We return to our moments under the red tinted glow of the half-light, reforming our circle. The mood changes back to one of lightness, one of forgetfulness and of knowing ignorance. The images of shards of glass and broken tissue supplanted by those of well-crafted, aesthetically perfect plastic troopers and the glossy cards that determine their fates. No one speaks of the bombing thirty miles away or of the centuries old discord that rents the social fabric in the communities that surround us here as we sit in our small circle around this board game in our concrete flats set out on the top of this hill in Saudi Arabia’s Eastern Province.


And then he does it. The Desert Fox. He turns in and he proceeds to knock out Andy’s capitol in Western Australia and comes within one die roll of taking out Randy’s in South Africaas well. His failing to out roll Randy on a one on one roll at the end of his long campaign marked his apogee, the end of his gambit for world dominance tonight, the deflation of a small scale dream.

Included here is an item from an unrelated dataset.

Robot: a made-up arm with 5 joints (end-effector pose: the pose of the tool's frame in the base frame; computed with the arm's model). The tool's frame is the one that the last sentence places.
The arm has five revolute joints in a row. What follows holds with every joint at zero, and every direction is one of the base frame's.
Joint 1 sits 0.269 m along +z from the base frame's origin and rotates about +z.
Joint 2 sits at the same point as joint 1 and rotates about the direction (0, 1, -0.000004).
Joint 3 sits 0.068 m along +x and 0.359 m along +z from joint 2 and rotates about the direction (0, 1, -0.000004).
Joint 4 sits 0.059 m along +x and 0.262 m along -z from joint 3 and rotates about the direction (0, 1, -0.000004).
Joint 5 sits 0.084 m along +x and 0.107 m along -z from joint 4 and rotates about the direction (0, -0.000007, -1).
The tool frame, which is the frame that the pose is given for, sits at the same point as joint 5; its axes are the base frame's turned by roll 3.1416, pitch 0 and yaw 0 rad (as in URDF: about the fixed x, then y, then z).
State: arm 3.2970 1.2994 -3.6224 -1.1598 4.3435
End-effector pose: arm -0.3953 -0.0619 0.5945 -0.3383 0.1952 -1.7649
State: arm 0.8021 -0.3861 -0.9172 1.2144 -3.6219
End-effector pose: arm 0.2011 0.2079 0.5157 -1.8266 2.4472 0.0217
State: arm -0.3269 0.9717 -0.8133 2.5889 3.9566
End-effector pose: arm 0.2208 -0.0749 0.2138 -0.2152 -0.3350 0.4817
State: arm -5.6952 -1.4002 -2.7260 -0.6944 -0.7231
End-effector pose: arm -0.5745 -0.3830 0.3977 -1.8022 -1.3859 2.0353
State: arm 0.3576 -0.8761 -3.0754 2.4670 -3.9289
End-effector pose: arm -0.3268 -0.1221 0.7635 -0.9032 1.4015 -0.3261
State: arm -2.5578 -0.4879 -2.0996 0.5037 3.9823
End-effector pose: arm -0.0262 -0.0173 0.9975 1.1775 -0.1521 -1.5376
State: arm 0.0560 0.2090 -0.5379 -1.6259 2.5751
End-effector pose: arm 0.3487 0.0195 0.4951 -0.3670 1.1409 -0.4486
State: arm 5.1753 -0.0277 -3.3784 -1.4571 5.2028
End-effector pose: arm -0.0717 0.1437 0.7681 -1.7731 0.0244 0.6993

For a time there it had looked like Eddie had it, like he had done five straight times before, like my hope for a successful outcome of events was doomed one more time. But then there it was.Right before me. That one cast of the die. It really all came down to that one cast of a die. Boom. Just like that everythingturned and suddenly the world stood open for me, the clouds parted, the God light rays of the sun broke through and the world was bathed once again in the clear light of the first moments. That unknowable, new event had turned it all over for me and the world became once again whole.

 

                      'This is written in the night. In war the dark is on nobody’s side, 

                                   in love the dark confirms that we are together.’